An Efficient and Robust Real-Time Calibration Routine for Inter-Sensor Offsets Within Integrated Multibeam Systems

Brandon Maingot
Ph.D. Thesis Proposal Defense

Ocean Engineering

Friday, Mar. 31, 2023, 12:00pm
Chase 130

While standard procedures ensuring accurate multi-sensor integration within a multibeam system already exist, operators are still plagued by small periodic systematic residuals in data. The source of these errors has long been recognized as the result of imperfect definitions of offsets, alignments, latencies and sound speed between the sonar and auxiliary sensors. In isolation, and shallow water geometry, any one of these sources is easy to recognize. As either water depth or the number of error sources increase, however, the resulting pattern of residuals can confound simple analysis. Gross errors are usually immediately apparent, but small errors such as a few milliseconds of latency or decimeters of lever arm, particularly in combination, can be hard to identify.

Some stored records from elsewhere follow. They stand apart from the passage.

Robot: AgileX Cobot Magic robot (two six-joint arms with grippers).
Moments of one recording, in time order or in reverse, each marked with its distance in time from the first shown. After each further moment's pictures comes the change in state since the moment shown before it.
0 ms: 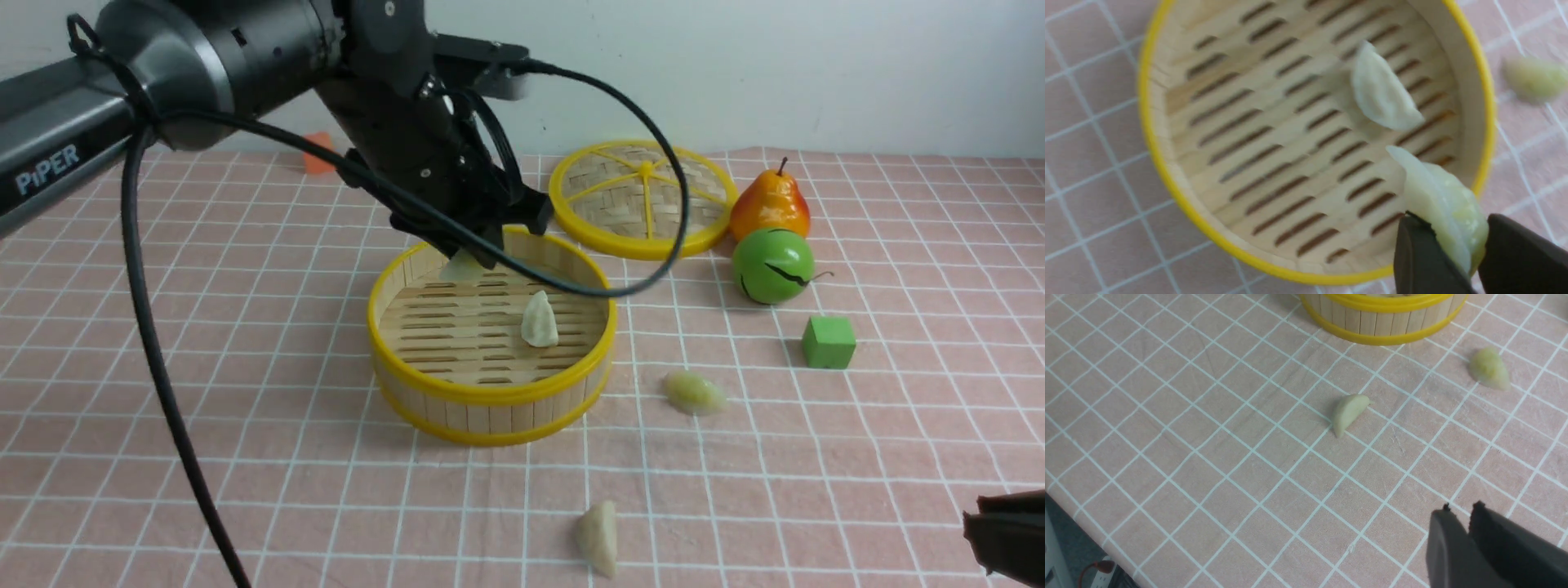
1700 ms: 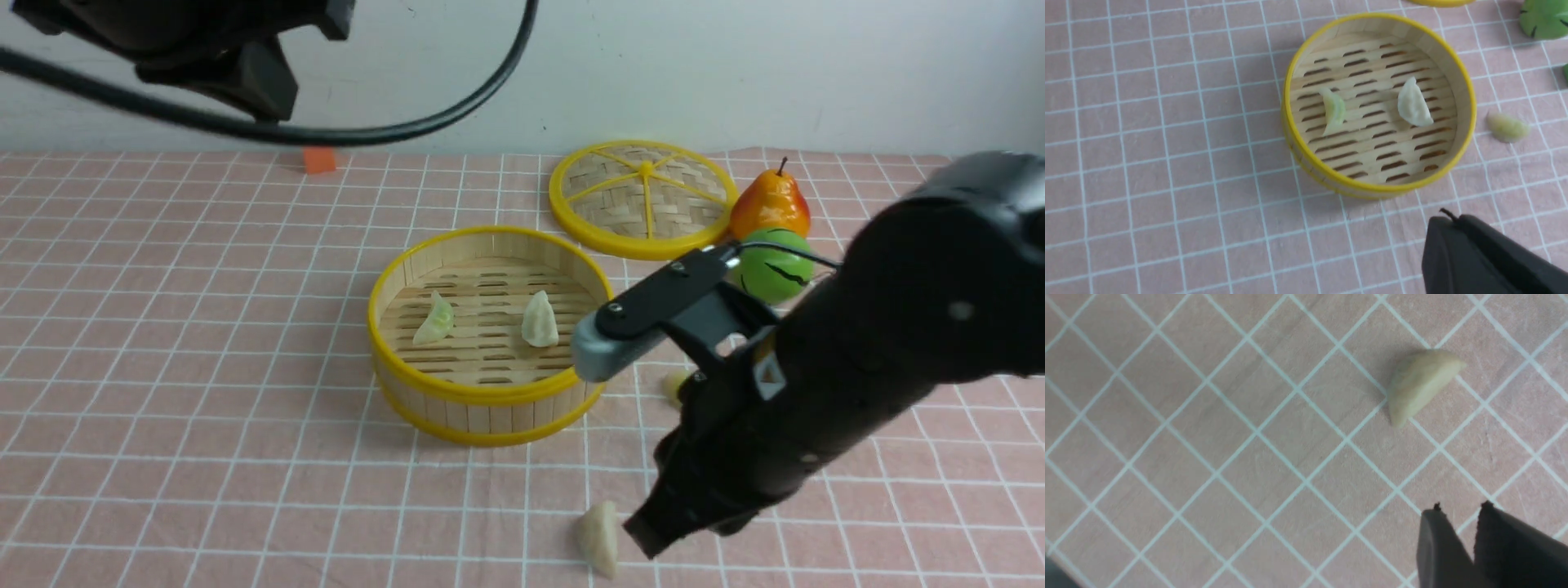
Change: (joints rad) right arm 0.218 0.852 -0.410 -0.154 0.053 0.167; left arm 0.050 -0.507 0.129 0.072 0.193 -0.151
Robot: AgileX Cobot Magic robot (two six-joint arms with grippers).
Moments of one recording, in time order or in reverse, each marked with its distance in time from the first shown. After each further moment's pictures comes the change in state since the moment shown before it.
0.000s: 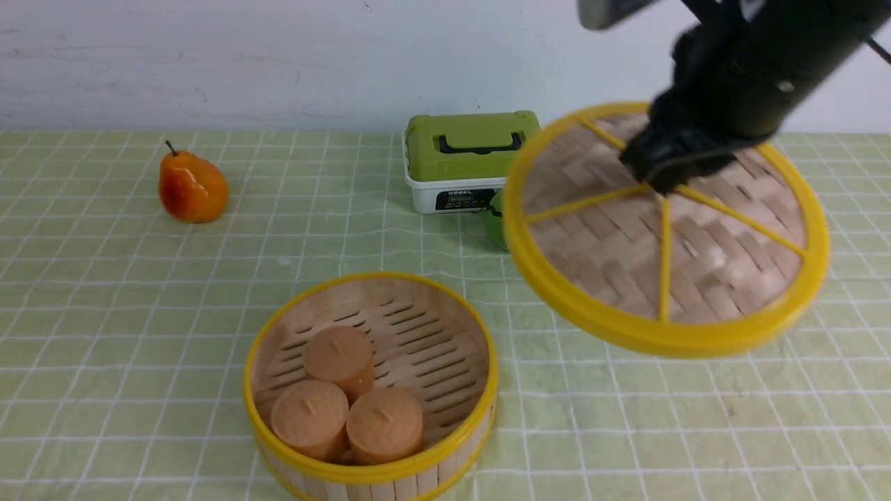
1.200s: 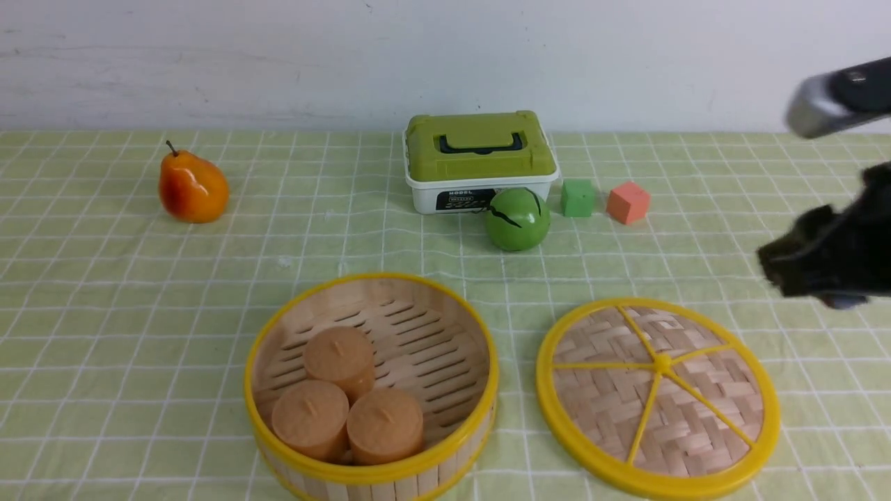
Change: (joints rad) right arm -0.118 -0.497 0.626 0.060 -0.453 0.087; left arm 0.000 0.000 0.000 0.000 0.000 0.000
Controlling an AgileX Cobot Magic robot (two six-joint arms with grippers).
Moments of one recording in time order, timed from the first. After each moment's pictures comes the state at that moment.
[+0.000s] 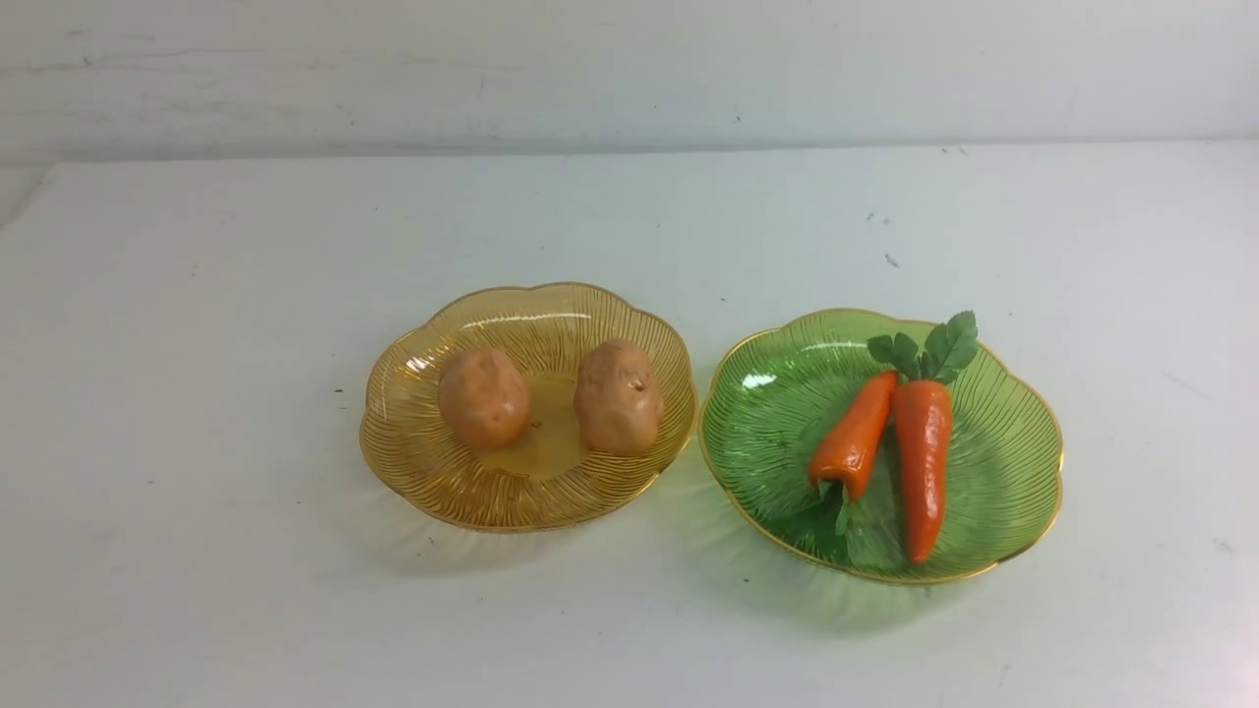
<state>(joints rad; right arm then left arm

As a continuation of the Rigorous Inter-Sensor Calibrator (RISC), a theoretical model-based method previously developed, the approach has now been refined and applied to real-time data. The method relies on separating the bathymetric residuals in the seafloor data from the underlying truth in order to parametrically estimate the mismatch. Using a georeferencing model that explicitly includes the impact of six possible integration errors, the difference between the integrated surface, and a smoothed version of it, is minimized. Initial results have shown sensitivity of the method to variations in seafloor bathymetry and external systematic errors such as imperfect real time heave and water column modeling. To mitigate these issues more robust surface modelling and optimization techniques are proposed. To facilitate the real-time implementation of this tool, an improved multibeam integration model is also proposed.

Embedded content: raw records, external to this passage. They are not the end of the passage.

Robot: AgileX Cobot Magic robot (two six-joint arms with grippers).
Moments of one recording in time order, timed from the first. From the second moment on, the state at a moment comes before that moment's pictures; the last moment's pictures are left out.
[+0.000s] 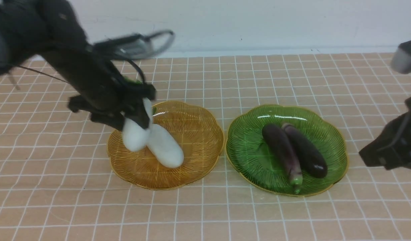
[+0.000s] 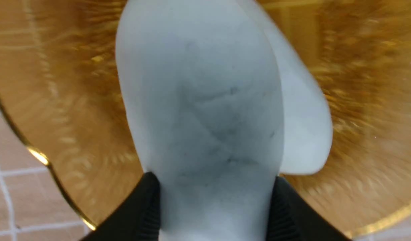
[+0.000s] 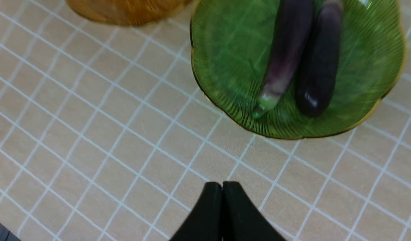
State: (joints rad) right arm 0.26 0.91 -1.11 0.31 1.25 -0.28; left arm -0.31 1.91 -1.51 -0.08 1.05 -0.21
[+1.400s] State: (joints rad) right arm 0.26 -0.01 -0.42 0.07 0.58 -0.02; left arm -0.33 1.91 -1.51 0.10 1.09 -0.30
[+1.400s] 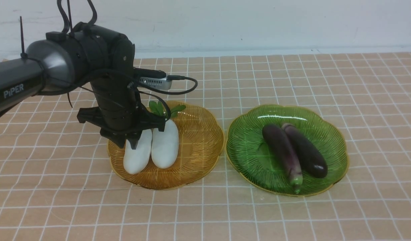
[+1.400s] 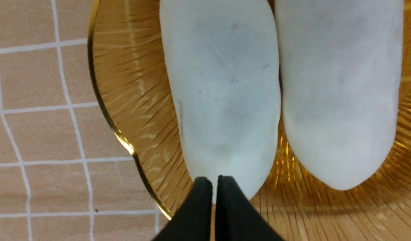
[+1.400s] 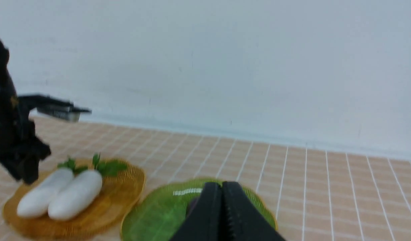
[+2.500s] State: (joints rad) right arm 0.02 -0.01 0.02 0.02 0.43 -0.02; left arm -0.33 1.47 -1.51 0.20 1.23 -0.21
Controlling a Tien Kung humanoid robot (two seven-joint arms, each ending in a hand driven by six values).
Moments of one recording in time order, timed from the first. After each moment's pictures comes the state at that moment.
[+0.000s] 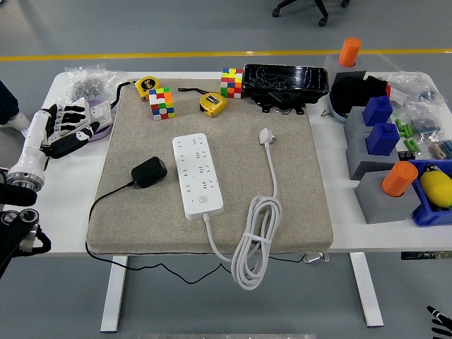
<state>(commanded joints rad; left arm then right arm) -0.27 0.35 -1.20 -1.17 1.30 0.37 -0.10 0.05 -0.30 1.06 0.43 -0.71 -0.04 -0.05</state>
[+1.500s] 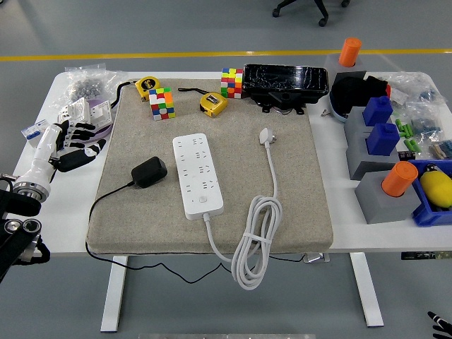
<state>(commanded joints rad) -0.25 0.37 -1.15 -1.17 1.33 0.32 -0.05 0.05 -0.30 1.04 0.40 -0.70 -0.03 -0.05</state>
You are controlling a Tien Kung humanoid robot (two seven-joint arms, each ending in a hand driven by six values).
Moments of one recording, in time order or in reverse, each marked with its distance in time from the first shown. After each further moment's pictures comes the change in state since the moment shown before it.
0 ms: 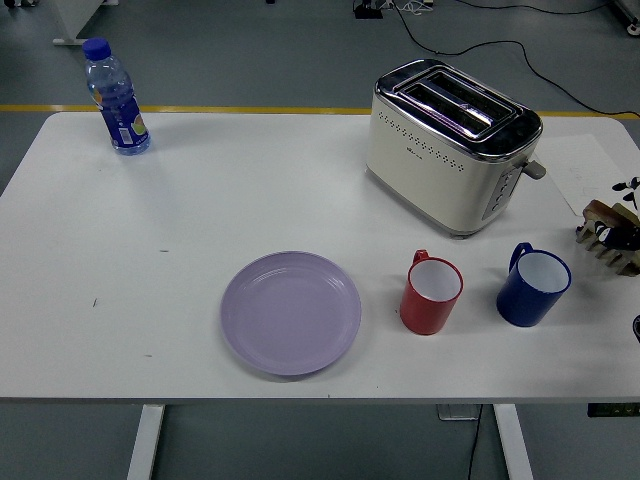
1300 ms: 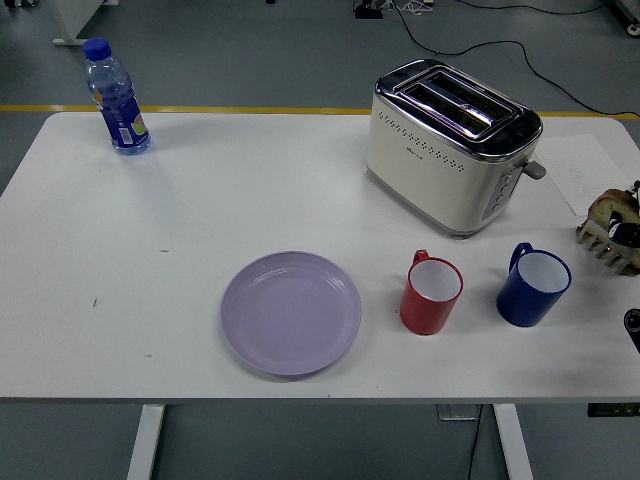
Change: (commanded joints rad) left arm -0.008 -0.002 0.010 0.000 -0.013 0.003 -0.001; right arm 0.041 0.006 -0.027 -0.096 -0.025 -0.072 0.010
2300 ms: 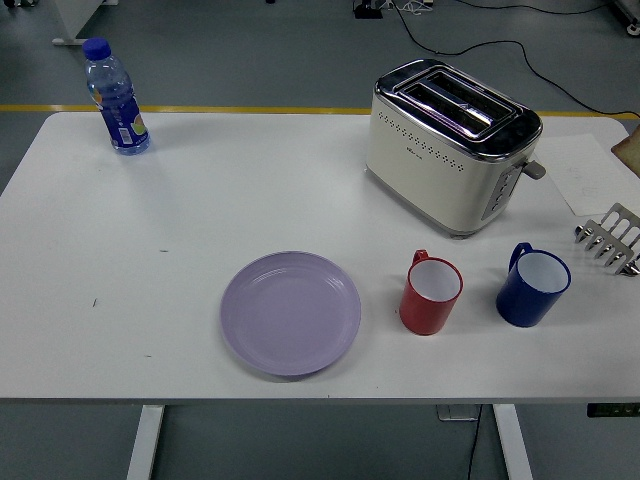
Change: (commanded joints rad) left arm 0.013 0.006 -0.026 0.000 0.037 -0.002 0.002; right arm -0.037 -0.162 0.090 0.319 0.049 -0.153 0.059
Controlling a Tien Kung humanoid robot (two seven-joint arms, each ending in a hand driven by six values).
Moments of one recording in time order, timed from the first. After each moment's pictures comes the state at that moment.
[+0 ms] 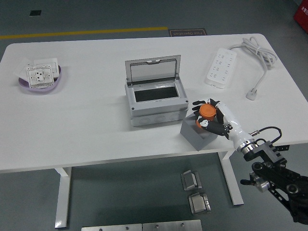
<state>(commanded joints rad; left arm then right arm) 0.06 0.19 -0.15 -0.21 0.06 0.03 -0.15 0.32 -0.41 0.74 1.15 -0.98 -0.22 0.47</state>
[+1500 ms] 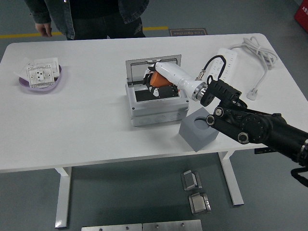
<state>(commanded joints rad) 0.05 0.21 -0.01 -0.20 -0.06 0.03 -0.14 0.98 -0.19 0.29 0.83 -1.39 -0.24 0.27</state>
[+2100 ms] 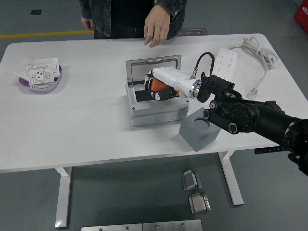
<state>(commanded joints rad) 0.02 0.23 0.00 -0.20 -0.05 0.03 -0.14 1.09 -0.12 0.02 0.61 -1.26 -0.21 0.36</state>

Brandon Maingot completed his B.Sc. in Geomatics Engineering at the University of the West Indies in 2015. There he was introduced to hydrography, among other methods of spatial data collection and analysis. Brandon then entered the GEBCO program at the Center for Coastal and Ocean Mapping and received his Cat. A certificate in 2016. He continued at UNH to complete his master's degree in ocean engineering in 2019, emphasizing in ocean mapping. Brandon has since continued into the Ocean Engineering Ph.D. program. There he is researching efficient and robust automated sensor-offset calibration methods of bathymetric data. Brandon specializes in integration of remote sensing data in marine environments.